══ PROVIDED MATERIAL ══

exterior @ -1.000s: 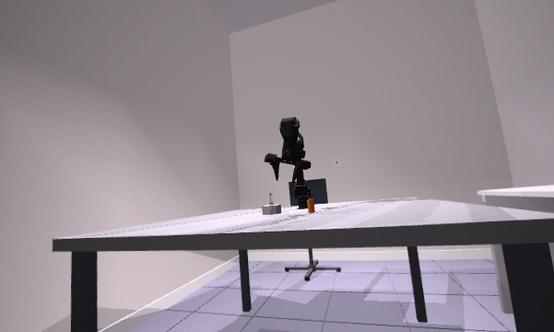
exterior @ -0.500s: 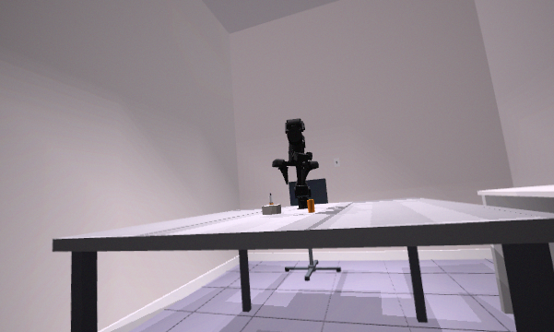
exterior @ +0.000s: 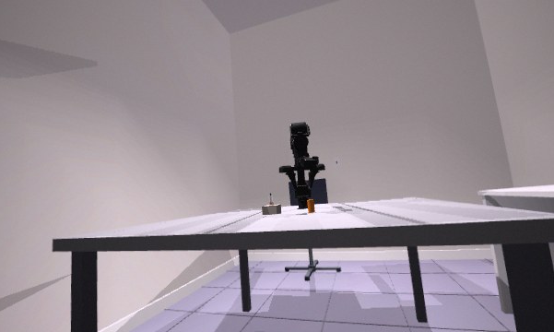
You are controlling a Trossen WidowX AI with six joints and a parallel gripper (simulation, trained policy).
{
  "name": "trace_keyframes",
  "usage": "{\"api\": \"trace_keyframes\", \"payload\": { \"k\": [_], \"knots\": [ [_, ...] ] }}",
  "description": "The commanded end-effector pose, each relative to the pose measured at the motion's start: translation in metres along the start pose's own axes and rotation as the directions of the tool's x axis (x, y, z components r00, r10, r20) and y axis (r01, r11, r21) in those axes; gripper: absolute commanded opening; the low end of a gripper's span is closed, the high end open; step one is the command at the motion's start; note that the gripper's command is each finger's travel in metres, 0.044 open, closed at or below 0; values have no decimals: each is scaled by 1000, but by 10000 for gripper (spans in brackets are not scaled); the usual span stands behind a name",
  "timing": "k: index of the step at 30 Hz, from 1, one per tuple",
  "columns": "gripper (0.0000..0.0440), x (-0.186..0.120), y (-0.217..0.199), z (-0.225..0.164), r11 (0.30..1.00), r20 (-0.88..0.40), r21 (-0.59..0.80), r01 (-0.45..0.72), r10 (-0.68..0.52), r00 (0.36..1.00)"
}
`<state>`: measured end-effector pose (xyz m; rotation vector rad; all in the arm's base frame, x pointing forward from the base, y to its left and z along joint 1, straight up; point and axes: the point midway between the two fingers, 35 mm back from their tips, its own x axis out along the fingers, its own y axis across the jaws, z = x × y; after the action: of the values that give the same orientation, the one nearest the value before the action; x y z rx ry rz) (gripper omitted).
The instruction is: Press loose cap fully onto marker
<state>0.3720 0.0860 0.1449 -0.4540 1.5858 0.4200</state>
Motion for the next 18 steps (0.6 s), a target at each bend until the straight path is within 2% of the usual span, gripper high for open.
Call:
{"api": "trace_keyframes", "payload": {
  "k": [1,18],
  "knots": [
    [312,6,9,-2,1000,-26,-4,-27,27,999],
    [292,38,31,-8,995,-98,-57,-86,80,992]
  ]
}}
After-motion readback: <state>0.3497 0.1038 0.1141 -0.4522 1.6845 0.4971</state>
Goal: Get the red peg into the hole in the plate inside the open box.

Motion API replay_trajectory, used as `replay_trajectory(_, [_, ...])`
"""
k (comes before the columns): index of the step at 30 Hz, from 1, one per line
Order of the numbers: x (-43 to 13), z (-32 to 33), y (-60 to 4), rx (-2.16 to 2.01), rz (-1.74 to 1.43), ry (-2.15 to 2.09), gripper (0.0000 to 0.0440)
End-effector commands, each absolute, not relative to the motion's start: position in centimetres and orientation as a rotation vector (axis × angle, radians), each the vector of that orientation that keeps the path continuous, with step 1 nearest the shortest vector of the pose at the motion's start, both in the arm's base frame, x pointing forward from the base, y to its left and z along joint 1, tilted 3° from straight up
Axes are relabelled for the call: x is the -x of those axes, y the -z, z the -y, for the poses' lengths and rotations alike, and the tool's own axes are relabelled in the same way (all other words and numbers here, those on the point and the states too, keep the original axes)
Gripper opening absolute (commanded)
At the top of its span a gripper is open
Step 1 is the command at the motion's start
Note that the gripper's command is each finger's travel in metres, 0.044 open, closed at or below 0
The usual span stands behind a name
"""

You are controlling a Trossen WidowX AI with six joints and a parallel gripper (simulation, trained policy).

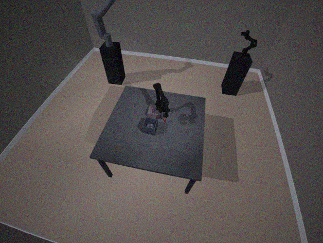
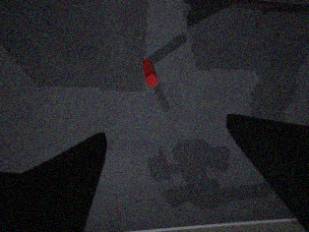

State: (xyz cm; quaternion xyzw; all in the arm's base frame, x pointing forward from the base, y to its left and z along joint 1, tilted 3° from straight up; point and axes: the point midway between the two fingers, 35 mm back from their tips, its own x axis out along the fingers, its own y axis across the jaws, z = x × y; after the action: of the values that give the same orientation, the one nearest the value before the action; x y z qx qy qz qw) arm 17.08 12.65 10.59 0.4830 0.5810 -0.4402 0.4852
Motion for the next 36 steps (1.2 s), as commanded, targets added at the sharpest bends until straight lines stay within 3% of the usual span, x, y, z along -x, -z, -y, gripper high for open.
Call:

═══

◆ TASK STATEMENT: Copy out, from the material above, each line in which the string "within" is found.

◆ SOLUTION TO THIS PROBLEM:
Motion for the next 18 steps (0.6 s), a target at each bend until the straight path is within 2% of the usual span, gripper high for open.
Motion for the next 36 steps (1.2 s), as commanded, targets added at the sharpest bends until straight lines stay within 3% of the usual span, x, y, z along -x, -z, -y, gripper high for open.

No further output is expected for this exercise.